── Data for analysis

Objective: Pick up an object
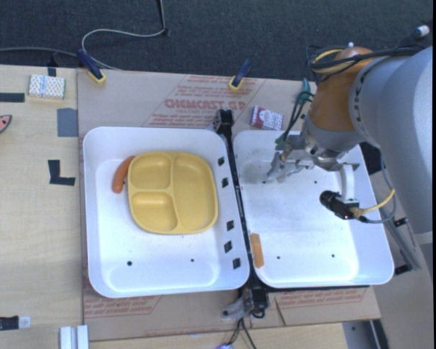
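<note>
Orange carrot (pixel 256 250) at right bin's (pixel 312 267) near-left edge, well apart from gripper (pixel 275 173) poised over far part; jaw state impossible to tell.

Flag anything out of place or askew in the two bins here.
One small orange piece lies against the right bin's left wall by the divider, far from the yellow divided plate. Another orange piece lies beside that plate's left edge. Nothing looks spilled or damaged.

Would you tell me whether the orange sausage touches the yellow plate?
Touching: the camera view shows the sausage lying against the yellow plate at its left rim, no gap visible.
</note>
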Motion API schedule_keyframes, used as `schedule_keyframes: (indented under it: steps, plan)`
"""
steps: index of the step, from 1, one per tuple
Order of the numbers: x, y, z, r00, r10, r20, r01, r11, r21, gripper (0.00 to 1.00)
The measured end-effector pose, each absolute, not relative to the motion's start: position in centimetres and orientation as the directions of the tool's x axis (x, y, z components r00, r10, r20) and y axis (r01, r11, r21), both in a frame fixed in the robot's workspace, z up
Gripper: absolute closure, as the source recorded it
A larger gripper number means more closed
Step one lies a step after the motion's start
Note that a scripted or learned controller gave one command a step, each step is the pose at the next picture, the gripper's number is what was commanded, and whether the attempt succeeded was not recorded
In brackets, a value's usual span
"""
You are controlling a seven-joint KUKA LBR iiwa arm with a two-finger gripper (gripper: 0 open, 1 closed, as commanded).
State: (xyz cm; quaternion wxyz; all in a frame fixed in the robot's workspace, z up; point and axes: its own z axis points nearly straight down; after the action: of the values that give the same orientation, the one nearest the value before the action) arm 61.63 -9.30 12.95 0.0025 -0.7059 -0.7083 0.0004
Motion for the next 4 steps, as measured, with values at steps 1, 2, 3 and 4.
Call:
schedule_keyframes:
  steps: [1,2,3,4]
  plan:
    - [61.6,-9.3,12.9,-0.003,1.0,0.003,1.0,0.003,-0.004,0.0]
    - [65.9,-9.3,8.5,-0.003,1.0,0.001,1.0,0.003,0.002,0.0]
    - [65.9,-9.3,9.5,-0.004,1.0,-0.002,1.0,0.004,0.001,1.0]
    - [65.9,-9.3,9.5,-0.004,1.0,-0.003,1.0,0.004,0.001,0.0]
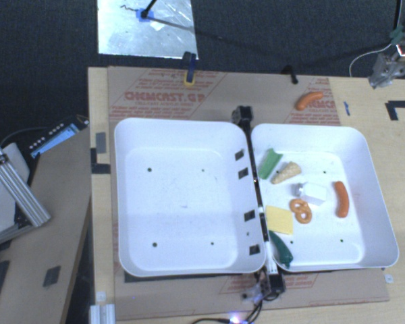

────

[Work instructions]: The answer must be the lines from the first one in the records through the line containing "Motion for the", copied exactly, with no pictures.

[Written response]:
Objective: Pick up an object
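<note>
Orange carrot (pixel 256 250) at right bin's (pixel 312 267) near-left edge, well apart from gripper (pixel 275 173) poised over far part; jaw state impossible to tell.

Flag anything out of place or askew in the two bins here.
One small orange piece lies against the right bin's left wall by the divider, far from the yellow divided plate. Another orange piece lies beside that plate's left edge. Nothing looks spilled or damaged.

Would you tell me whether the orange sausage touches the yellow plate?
Touching: the camera view shows the sausage lying against the yellow plate at its left rim, no gap visible.
</note>
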Motion API schedule_keyframes, used as `schedule_keyframes: (indented under it: steps, plan)`
"""
steps: index of the step, from 1, one per tuple
Order of the numbers: x, y, z, r00, r10, r20, r01, r11, r21, gripper (0.00 to 1.00)
The measured end-effector pose, each absolute, not relative to the motion's start: position in centimetres and orientation as the directions of the tool's x axis (x, y, z components r00, r10, r20) and y axis (r01, r11, r21), both in a frame fixed in the robot's workspace, z up
Gripper: absolute closure, as the source recorded it
A larger gripper number means more closed
Step one lies a step after the motion's start
Note that a scripted or learned controller gave one command a step, each step is the pose at the next picture, the gripper's number is what was commanded, and whether the attempt succeeded was not recorded
In brackets, a value's usual span
"""
You are controlling a seven-joint KUKA LBR iiwa arm with a two-finger gripper (gripper: 0 open, 1 closed, as commanded).
State: (xyz cm; quaternion wxyz; all in a frame fixed in the robot's workspace, z up; point and axes: its own z axis points nearly straight down; after the action: of the values that give the same orientation, the one nearest the value before the action) arm 61.63 -9.30 12.95 0.0025 -0.7059 -0.7083 0.0004
Motion for the next 4 steps, as measured, with values at steps 1, 2, 3 and 4.

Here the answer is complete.